PROBLEM TO SOLVE:
Show all lines of the entries in which the word "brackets" is found.

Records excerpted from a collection
###

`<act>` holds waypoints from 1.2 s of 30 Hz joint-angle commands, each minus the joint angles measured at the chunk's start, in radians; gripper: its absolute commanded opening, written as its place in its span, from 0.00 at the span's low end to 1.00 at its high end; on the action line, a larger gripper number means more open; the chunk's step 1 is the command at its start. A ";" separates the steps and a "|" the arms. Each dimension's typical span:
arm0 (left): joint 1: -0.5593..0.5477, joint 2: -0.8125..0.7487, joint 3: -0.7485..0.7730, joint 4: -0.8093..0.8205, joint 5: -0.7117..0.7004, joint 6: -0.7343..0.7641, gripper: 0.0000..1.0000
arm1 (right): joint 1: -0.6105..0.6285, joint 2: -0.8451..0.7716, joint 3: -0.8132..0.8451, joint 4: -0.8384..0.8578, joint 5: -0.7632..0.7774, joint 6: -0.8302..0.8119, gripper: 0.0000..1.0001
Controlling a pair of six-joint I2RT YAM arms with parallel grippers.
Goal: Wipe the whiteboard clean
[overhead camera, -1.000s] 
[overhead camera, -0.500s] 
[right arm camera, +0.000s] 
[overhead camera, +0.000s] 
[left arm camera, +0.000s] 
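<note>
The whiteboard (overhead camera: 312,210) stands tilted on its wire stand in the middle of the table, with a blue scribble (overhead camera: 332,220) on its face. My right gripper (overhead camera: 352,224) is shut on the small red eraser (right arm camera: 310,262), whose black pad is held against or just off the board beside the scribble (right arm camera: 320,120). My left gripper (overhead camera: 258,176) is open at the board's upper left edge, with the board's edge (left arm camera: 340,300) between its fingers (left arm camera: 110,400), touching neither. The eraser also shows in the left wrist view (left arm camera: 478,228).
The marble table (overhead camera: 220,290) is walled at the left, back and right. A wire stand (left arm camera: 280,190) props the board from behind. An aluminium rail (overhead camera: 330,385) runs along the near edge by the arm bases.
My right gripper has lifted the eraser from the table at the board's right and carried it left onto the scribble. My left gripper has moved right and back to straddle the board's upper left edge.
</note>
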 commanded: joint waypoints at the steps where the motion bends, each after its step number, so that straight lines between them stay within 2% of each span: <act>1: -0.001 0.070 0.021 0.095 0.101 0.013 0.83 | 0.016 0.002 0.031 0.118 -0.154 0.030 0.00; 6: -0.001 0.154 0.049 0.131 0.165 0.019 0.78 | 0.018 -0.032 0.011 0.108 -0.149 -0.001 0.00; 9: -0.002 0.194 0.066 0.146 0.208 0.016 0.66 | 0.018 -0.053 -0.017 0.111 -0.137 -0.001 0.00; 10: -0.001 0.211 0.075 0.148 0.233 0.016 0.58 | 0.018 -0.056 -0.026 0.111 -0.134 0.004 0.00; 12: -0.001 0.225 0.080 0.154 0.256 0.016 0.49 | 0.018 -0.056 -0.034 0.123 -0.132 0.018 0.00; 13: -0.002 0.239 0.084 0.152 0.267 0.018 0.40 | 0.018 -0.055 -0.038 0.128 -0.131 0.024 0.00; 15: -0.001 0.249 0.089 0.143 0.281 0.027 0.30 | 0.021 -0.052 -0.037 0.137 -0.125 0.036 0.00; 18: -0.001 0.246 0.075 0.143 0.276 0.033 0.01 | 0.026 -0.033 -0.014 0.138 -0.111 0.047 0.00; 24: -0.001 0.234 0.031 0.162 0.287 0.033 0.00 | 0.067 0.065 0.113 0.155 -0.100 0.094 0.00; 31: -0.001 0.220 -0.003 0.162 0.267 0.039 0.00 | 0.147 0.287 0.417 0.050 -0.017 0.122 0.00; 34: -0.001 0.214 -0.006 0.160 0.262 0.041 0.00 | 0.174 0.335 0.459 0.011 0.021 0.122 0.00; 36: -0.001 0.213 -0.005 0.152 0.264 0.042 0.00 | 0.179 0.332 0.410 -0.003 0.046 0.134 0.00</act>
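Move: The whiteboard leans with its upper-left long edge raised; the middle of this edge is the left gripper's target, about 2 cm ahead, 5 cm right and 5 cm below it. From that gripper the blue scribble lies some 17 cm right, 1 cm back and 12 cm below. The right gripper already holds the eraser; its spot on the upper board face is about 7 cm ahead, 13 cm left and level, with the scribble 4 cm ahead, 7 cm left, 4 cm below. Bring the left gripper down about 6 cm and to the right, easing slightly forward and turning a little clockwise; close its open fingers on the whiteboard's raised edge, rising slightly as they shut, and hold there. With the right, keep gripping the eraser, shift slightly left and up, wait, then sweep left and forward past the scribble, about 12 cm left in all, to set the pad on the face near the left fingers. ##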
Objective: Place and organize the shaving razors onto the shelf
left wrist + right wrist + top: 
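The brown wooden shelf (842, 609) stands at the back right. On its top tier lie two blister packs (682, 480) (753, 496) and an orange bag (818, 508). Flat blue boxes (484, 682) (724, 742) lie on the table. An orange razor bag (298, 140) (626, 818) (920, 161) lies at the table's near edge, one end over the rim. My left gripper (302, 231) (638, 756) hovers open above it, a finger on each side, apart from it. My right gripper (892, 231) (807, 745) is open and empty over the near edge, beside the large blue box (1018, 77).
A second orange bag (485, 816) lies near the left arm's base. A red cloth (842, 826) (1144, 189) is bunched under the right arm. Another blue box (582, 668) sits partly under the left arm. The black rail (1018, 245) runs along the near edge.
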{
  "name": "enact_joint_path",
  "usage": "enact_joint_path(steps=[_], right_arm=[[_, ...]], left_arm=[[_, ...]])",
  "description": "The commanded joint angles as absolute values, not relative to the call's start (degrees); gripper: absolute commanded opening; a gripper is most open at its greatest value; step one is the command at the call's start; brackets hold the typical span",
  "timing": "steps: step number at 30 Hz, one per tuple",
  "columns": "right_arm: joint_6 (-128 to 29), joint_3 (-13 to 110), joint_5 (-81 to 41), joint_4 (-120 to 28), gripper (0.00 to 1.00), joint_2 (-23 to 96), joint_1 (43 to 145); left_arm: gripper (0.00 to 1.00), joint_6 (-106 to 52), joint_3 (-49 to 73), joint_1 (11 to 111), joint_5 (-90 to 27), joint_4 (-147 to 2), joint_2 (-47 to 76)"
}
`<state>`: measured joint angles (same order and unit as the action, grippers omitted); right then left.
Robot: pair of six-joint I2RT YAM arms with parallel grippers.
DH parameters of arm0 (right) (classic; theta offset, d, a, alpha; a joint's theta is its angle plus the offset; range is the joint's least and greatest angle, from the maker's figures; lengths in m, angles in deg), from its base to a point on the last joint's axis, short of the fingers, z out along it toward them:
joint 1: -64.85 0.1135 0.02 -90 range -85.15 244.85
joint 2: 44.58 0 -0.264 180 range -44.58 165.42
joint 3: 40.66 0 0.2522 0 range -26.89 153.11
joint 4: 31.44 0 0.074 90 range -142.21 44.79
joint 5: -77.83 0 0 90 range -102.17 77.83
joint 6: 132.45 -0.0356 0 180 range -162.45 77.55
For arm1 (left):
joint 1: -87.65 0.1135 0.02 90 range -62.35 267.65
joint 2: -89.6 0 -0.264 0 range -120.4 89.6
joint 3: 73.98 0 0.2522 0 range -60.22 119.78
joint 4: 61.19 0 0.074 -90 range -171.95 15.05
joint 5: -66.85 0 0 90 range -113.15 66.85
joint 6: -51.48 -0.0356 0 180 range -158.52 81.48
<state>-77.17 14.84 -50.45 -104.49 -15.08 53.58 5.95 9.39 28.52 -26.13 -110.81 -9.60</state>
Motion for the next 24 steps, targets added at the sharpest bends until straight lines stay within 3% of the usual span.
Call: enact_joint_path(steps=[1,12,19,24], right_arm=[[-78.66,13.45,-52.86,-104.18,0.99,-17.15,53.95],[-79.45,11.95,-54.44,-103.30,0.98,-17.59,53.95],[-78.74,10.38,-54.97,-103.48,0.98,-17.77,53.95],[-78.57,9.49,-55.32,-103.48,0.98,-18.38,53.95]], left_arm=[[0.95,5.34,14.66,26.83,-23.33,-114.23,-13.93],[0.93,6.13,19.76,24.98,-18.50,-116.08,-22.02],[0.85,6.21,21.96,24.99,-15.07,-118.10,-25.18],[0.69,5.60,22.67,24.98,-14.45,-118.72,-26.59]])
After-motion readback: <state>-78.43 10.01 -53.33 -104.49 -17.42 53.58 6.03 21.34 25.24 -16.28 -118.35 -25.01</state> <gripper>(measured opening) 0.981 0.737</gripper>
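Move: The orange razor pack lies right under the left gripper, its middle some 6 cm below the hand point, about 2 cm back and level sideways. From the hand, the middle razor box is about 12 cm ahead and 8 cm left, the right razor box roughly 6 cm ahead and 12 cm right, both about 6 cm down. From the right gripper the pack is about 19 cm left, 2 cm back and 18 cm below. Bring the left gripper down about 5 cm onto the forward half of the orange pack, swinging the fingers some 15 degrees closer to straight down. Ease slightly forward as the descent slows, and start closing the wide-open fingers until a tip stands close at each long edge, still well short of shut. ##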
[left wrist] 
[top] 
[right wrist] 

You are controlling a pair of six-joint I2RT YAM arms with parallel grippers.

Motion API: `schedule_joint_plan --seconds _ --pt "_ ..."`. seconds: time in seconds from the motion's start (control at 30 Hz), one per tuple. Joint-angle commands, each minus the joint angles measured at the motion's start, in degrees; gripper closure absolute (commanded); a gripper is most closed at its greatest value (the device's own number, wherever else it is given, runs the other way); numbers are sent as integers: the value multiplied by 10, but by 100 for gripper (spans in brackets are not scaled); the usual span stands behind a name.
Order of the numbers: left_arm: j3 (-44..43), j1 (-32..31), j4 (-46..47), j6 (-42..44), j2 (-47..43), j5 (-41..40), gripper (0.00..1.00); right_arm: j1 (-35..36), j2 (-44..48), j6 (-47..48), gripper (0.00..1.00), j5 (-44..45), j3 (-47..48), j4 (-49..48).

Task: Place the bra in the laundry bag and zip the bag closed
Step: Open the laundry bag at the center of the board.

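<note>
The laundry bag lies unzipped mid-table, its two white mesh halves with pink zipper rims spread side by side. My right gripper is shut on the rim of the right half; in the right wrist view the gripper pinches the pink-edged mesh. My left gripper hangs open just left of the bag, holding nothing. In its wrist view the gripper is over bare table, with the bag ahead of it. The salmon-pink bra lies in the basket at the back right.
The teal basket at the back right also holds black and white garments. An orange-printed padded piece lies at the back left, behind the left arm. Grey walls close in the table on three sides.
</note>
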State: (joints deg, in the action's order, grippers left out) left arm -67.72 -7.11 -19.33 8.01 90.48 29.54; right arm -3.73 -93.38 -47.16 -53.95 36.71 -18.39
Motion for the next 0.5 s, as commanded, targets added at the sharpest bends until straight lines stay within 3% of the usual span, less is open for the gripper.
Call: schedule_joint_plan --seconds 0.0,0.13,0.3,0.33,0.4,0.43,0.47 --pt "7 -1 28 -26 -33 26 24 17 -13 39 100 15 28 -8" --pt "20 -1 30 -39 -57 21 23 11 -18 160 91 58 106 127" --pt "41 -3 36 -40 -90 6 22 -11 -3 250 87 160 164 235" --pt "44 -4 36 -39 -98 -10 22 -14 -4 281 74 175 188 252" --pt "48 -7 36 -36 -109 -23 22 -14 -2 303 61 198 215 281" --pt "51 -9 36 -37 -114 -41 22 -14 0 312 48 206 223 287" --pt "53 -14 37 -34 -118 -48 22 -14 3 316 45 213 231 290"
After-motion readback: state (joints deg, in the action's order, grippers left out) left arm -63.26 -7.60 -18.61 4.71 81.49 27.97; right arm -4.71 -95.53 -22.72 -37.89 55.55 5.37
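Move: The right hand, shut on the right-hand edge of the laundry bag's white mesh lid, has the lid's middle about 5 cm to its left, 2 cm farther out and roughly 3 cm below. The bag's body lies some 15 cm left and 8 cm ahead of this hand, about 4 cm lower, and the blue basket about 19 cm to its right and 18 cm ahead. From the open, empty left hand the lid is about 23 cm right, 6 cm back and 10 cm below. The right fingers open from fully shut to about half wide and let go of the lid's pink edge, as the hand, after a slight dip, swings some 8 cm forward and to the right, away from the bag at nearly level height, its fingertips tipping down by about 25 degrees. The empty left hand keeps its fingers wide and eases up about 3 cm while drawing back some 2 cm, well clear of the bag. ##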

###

OUTPUT FOR THIS TASK:
  "description": "The commanded joint angles as absolute values, not relative to the call's start (degrees); gripper: absolute commanded opening; a gripper is most open at its greatest value; step one is the command at the call's start; brackets hold the typical span",
Motion API: `schedule_joint_plan --seconds _ --pt "_ ..."`. seconds: time in seconds from the motion's start (control at 30 Hz), one per tuple. Joint-angle commands, each minus the joint angles measured at the motion's start, in degrees; gripper closure absolute (commanded); a gripper is most closed at its greatest value (the device's own number, wherever else it is given, runs the other way); numbers are sent as integers: the value multiplied by 10, but by 100 for gripper (spans in brackets are not scaled); the usual span stands behind a name.

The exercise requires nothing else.